Directions for this task:
Go through the entries, filter for the word "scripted", and copy every line that has it.

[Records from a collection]
((

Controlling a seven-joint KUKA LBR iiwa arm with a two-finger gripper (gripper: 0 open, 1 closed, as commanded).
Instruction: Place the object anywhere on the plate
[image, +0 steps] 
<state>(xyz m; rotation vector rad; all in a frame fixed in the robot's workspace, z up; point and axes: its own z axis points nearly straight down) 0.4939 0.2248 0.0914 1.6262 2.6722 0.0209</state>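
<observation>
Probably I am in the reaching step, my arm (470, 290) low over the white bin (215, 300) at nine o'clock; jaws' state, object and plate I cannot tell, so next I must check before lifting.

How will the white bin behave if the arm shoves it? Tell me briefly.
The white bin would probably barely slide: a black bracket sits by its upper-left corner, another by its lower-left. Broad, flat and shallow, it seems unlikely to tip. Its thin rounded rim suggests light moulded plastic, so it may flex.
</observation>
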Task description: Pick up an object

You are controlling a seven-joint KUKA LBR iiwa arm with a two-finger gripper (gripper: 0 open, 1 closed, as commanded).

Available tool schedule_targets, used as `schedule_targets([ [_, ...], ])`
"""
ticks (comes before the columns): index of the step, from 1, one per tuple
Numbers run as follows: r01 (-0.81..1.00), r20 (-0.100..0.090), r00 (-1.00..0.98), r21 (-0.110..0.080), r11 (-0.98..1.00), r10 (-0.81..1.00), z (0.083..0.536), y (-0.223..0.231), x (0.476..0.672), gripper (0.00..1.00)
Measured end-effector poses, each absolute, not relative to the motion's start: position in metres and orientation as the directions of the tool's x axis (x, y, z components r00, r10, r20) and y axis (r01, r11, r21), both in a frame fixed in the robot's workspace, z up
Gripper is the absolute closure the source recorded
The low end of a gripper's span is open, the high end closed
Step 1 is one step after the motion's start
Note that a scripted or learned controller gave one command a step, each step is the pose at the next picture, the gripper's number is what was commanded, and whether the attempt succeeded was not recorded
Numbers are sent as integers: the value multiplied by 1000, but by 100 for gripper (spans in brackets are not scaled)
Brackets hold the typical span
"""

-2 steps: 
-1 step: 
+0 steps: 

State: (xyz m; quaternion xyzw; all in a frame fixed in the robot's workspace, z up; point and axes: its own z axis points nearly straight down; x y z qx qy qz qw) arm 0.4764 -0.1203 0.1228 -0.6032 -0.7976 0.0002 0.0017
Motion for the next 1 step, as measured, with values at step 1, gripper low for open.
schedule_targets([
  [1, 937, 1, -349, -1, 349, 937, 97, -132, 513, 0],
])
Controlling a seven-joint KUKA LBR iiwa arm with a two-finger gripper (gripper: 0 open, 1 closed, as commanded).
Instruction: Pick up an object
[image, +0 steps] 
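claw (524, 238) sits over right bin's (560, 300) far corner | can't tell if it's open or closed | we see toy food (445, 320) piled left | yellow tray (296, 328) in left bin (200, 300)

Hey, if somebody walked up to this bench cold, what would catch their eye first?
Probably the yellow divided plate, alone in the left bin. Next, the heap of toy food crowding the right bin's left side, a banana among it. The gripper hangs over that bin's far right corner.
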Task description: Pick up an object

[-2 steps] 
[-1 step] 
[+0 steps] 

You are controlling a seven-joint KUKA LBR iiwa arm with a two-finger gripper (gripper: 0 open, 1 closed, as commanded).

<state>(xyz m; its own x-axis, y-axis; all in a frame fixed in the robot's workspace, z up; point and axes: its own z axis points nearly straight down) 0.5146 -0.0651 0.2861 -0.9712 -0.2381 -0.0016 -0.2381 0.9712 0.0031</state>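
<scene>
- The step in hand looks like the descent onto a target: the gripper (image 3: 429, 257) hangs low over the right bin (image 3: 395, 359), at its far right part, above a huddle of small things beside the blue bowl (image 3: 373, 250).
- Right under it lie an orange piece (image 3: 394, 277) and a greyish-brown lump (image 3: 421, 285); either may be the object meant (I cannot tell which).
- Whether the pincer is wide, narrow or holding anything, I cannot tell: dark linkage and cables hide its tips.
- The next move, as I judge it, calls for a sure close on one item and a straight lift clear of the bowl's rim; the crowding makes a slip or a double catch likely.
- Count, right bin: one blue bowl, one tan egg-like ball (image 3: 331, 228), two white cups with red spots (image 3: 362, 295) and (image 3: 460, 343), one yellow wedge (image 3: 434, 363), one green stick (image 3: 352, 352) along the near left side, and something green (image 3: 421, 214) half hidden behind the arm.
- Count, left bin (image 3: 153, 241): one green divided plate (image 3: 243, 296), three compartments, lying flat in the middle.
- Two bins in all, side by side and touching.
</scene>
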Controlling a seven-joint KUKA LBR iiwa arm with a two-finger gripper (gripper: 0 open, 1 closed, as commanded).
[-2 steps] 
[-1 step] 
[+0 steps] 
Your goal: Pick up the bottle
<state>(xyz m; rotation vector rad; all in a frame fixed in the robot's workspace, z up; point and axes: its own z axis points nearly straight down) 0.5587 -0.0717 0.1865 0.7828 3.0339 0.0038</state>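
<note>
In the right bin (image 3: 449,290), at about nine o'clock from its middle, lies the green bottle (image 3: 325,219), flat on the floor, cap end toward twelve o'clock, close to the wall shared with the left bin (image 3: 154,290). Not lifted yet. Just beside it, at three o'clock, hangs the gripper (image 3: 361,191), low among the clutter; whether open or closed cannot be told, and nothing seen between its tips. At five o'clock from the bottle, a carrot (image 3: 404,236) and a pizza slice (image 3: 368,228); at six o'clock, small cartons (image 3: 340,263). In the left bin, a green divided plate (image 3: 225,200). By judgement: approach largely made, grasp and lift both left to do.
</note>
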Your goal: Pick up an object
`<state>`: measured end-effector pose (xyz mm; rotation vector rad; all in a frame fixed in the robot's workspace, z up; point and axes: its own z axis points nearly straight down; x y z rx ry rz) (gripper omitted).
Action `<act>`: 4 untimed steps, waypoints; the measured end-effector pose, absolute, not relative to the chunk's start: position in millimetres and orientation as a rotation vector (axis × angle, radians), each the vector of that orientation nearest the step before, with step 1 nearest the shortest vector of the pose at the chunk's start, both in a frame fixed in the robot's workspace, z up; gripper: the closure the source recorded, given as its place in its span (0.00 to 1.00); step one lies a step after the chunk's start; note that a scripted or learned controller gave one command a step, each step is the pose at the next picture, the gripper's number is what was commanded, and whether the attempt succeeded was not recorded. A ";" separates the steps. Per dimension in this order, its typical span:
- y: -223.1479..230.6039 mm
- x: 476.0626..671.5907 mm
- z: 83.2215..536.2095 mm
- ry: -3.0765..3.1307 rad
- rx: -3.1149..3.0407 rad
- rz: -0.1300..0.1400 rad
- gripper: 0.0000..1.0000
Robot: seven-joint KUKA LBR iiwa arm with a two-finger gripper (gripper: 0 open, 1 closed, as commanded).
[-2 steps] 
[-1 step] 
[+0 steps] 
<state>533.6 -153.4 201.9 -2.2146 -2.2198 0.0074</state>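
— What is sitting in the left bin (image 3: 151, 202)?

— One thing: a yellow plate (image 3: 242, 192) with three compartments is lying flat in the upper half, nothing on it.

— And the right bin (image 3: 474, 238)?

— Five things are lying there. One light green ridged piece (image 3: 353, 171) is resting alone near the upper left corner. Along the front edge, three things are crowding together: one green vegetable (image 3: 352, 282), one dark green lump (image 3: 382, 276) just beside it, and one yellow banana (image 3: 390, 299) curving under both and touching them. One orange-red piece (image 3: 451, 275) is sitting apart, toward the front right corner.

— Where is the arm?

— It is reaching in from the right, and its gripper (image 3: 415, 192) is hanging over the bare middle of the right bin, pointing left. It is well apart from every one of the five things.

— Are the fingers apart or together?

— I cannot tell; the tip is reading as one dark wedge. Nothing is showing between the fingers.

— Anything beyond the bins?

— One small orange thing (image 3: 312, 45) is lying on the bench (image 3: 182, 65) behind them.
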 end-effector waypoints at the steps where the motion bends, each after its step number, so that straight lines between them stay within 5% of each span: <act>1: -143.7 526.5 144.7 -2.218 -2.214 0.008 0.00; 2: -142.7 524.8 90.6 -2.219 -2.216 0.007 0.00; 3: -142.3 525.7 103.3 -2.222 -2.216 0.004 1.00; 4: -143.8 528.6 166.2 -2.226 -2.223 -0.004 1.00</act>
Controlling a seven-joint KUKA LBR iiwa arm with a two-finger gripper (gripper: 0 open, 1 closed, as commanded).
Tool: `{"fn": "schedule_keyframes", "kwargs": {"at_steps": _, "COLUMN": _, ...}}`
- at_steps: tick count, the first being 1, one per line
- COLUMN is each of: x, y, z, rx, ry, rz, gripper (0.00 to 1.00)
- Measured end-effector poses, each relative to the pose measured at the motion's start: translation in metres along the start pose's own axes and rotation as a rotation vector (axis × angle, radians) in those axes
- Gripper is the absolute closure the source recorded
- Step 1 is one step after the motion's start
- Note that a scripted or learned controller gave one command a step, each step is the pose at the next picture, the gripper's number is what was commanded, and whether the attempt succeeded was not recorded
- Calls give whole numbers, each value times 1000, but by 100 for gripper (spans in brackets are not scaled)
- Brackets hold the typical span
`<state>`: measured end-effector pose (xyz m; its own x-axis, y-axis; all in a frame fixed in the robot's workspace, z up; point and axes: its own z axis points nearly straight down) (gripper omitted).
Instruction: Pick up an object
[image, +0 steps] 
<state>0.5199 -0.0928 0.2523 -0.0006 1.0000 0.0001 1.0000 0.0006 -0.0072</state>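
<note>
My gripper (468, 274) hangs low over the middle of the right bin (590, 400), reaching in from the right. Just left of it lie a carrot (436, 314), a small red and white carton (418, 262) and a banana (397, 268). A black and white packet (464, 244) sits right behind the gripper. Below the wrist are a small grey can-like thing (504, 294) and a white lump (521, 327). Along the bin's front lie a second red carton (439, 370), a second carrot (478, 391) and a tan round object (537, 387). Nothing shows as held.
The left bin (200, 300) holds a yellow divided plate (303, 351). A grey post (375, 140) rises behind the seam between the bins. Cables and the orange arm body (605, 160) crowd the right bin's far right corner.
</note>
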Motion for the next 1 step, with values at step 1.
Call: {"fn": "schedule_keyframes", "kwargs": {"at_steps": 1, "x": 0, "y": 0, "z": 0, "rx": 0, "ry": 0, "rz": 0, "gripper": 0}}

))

Task answer:
Note that a scripted or learned controller gave one command a step, each step is the pose at the next picture, the gripper's number is what was commanded, and whether the attempt succeeded was not recorded
Action `<act>`: 4 untimed steps, waypoints; the measured end-effector pose, absolute, not relative to the chunk's start: position in millimetres and orientation as a rotation vector (axis × angle, radians), each the vector of that orientation nearest the step before, with step 1 nearest the shortest vector of the pose at the chunk's start, both in a frame fixed in the robot's workspace, z up; gripper: the closure the source recorded, given as its place in its span (0.00 to 1.00); step one lies a step after the chunk's start; note that a scripted or learned controller gave one command a step, each step is the pose at the next picture, the gripper's number is what was commanded, and whether the attempt succeeded was not recorded. A ";" separates the steps. Per dimension in this order, its typical span:
- Note that a scripted or learned controller gave one command a step, each step is the pose at the next picture, the gripper's number is what was commanded, and whether the attempt succeeded was not recorded

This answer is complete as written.